» **What you should do**: Could you write out each of the records below exactly?
═══ Data excerpts ═══
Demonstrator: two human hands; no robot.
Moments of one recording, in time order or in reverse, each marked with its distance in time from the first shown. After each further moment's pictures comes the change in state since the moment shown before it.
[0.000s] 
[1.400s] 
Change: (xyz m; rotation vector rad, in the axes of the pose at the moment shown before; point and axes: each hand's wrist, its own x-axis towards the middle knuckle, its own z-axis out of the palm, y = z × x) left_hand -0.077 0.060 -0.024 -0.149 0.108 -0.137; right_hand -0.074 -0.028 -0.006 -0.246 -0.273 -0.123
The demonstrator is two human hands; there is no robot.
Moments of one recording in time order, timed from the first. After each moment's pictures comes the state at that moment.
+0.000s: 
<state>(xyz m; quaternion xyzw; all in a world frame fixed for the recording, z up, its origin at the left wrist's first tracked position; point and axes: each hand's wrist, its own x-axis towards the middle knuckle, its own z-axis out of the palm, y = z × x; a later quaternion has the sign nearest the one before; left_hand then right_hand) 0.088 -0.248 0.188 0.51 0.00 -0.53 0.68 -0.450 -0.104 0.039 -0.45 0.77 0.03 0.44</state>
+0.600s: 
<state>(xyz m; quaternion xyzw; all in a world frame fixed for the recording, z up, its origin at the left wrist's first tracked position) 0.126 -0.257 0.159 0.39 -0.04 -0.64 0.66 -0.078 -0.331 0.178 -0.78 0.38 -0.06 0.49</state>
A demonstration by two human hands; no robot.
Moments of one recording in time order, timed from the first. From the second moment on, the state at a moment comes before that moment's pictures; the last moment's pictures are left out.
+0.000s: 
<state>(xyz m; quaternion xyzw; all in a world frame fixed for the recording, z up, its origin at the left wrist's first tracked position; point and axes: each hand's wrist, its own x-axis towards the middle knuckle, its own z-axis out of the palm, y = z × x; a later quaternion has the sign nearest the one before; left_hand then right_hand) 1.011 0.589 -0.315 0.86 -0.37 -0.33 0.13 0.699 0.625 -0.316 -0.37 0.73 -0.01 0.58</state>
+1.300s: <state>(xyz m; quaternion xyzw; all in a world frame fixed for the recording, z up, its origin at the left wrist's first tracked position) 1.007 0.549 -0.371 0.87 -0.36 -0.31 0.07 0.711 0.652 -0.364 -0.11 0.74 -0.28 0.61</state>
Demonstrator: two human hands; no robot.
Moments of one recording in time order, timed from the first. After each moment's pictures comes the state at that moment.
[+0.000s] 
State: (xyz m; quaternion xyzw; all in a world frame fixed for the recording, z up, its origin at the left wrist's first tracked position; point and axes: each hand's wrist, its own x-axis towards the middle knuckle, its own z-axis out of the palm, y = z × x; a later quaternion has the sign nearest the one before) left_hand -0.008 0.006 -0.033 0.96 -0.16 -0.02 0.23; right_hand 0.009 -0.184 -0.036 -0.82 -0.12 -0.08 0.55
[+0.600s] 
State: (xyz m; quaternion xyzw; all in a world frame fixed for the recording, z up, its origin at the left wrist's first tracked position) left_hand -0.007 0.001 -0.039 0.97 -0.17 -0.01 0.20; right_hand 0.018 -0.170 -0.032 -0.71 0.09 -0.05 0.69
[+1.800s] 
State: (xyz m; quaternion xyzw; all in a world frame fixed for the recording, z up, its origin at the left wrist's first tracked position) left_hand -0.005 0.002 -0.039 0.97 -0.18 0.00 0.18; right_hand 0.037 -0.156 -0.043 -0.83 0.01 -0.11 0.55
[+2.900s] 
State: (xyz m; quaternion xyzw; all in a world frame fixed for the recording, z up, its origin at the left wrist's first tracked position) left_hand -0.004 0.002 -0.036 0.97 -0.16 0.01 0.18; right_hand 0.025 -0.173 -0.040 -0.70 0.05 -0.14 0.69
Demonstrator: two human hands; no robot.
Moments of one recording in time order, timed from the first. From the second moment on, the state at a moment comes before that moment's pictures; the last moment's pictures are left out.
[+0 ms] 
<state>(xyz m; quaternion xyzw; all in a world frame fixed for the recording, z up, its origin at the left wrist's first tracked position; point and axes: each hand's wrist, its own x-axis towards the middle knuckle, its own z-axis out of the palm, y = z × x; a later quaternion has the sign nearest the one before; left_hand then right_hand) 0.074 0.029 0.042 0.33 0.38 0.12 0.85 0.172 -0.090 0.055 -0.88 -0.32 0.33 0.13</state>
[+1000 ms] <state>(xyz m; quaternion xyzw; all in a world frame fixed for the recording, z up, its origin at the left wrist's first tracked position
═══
» **Solved exercise**:
Demonstrator: two human hands; no robot.
Moments of one recording, in time order or in reverse, each marked with its distance in time from the first shown. After each further moment's pictures comes the change in state since the moment shown before it.
[0.000s] 
[1.400s] 
Change: (xyz m; rotation vector rad, in the axes of the pose at the moment shown before; point and axes: each hand's wrist, its own x-axis towards the middle knuckle, its own z-axis out of the palm, y = z × x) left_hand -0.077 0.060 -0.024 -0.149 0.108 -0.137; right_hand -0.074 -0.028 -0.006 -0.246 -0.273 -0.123
The demonstrator is two human hands; there is no robot.
Moments of one recording in time order, timed from the first. After each moment's pictures comes the state at that moment.
+0.000s: 
<state>(xyz m; quaternion xyzw; all in a world frame fixed for the recording, z up, its origin at the left wrist's first tracked position; point and axes: each hand's wrist, its own x-axis towards the middle knuckle, its own z-axis out of the palm, y = z × x; a later quaternion has the sign nearest the one before; left_hand then right_hand) 0.088 -0.248 0.188 0.51 0.00 -0.53 0.68 -0.450 -0.104 0.039 -0.45 0.77 0.03 0.44</state>
+0.600s: 
<state>(xyz m; quaternion xyzw; all in a world frame fixed for the recording, z up, its origin at the left wrist's first tracked position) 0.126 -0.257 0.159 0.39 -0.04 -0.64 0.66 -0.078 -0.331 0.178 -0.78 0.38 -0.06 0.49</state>
A demonstration by two human hands; no robot.
Moments of one recording in time order, timed from the first. From the second moment on, the state at a moment comes before that moment's pictures; the last moment's pictures are left out.
+0.000s: 
<state>(xyz m; quaternion xyzw; all in a world frame fixed for the recording, z up, its origin at the left wrist's first tracked position; point and axes: each hand's wrist, its own x-axis towards the middle knuckle, its own z-axis out of the palm, y = z × x; a later quaternion has the sign nearest the one before; left_hand then right_hand) 1.011 0.589 -0.315 0.86 -0.37 -0.33 0.13 0.699 0.625 -0.316 -0.37 0.73 -0.01 0.58</state>
+1.300s: <state>(xyz m; quaternion xyzw; all in a world frame fixed for the recording, z up, its origin at the left wrist's first tracked position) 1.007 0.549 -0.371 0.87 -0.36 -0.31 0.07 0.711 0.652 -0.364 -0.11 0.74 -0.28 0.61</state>
Demonstrator: two human hands; no robot.
Moments of one recording in time order, timed from the first. After each moment's pictures comes the state at that moment.
[+0.000s] 
State: (xyz m; quaternion xyzw; all in a world frame fixed for the recording, z up, its origin at the left wrist's first tracked position; point and axes: each hand's wrist, its own x-axis towards the middle knuckle, its own z-axis out of the palm, y = z × x; a later quaternion has the sign nearest the one before) left_hand -0.008 0.006 -0.033 0.96 -0.16 -0.02 0.23; right_hand 0.009 -0.184 -0.036 -0.82 -0.12 -0.08 0.55
[+0.600s] 
State: (xyz m; quaternion xyzw; all in a world frame fixed for the recording, z up, its origin at the left wrist's first tracked position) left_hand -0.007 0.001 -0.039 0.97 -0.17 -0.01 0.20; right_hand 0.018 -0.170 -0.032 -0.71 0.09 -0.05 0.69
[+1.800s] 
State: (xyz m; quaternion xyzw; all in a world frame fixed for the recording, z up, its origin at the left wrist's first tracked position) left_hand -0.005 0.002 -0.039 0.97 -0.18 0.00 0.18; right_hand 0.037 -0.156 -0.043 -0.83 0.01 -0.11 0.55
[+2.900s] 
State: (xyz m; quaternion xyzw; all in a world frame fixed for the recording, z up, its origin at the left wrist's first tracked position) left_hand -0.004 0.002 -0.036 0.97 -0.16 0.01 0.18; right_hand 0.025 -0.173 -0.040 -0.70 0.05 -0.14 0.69
Demonstrator: two human hands; no robot.
Moments of one recording in time order, timed from the first. From the second moment on, the state at a moment comes before that moment's pictures; the last moment's pictures are left out.
[+0 ms] 
<state>(xyz m; quaternion xyzw; all in a world frame fixed for the recording, z up, its origin at the left wrist's first tracked position; point and axes: each hand's wrist, its own x-axis towards the middle knuckle, its own z-axis out of the palm, y = z × x; a later quaternion has the sign nearest the one before; left_hand then right_hand) 0.074 0.029 0.042 0.33 0.38 0.12 0.85 0.172 -0.090 0.055 -0.88 -0.32 0.33 0.13</state>
[+1000 ms] <state>(xyz m; quaternion xyzw; all in a world frame fixed for the recording, z up, its origin at the left wrist's first tracked position

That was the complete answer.